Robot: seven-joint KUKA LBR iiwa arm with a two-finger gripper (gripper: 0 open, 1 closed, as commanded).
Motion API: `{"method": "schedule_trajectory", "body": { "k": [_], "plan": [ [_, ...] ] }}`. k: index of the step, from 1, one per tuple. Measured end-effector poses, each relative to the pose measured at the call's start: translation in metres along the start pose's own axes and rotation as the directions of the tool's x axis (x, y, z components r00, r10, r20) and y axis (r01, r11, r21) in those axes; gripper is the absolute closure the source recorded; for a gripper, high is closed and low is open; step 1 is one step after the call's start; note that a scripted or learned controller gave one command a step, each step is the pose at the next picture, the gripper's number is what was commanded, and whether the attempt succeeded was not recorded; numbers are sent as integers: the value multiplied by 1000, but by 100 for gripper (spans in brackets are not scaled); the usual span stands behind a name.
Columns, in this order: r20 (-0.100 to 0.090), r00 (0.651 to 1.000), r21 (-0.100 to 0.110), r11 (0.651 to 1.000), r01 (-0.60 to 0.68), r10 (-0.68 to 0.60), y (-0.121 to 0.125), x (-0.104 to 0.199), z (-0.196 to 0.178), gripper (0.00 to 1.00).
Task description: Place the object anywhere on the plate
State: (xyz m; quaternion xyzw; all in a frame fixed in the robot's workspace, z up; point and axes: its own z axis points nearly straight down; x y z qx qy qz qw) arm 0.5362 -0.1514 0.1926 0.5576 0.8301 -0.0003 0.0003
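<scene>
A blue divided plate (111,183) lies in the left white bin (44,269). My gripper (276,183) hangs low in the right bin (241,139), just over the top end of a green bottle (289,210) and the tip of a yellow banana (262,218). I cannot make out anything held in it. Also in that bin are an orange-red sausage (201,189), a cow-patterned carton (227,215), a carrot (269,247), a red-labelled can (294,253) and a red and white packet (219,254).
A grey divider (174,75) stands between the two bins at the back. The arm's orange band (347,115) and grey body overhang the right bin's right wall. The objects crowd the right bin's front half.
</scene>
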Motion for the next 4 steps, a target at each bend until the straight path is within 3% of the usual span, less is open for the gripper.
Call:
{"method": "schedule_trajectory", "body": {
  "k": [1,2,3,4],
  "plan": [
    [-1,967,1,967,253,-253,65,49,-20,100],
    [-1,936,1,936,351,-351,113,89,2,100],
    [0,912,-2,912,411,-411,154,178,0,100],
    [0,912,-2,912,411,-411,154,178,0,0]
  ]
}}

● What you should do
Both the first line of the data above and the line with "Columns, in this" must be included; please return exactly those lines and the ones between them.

● Worked solution
Robot: seven-joint KUKA LBR iiwa arm with a two-finger gripper (gripper: 0 open, 1 closed, as commanded).
Motion API: `{"method": "schedule_trajectory", "body": { "k": [_], "plan": [ [_, ...] ] }}`. k: index of the step, from 1, one per tuple. Measured end-effector poses, each relative to the pose measured at the call's start: translation in metres along the start pose's own axes and rotation as the directions of the tool's x axis (x, y, z components r00, r10, r20) and y axis (r01, r11, r21) in those axes; gripper is the absolute closure the source recorded; for a gripper, high is closed and low is open; step 1 is one step after the call's start; note that a scripted or learned controller gave one command a step, each step is the pose at the next picture, the gripper's number is what was commanded, and whether the attempt succeeded was not recorded; numbers are sent as integers: the value multiplied by 1000, but by 100 for gripper (spans in brackets are not scaled); the usual span stands behind a name.
Columns, in this order: r20 (-0.100 to 0.090), r00 (0.651 to 1.000), r21 (-0.100 to 0.110), r11 (0.651 to 1.000), r01 (-0.60 to 0.68), r10 (-0.68 to 0.60), y (-0.121 to 0.125), x (-0.104 to 0.199), z (-0.196 to 0.178), gripper (0.00 to 1.00).

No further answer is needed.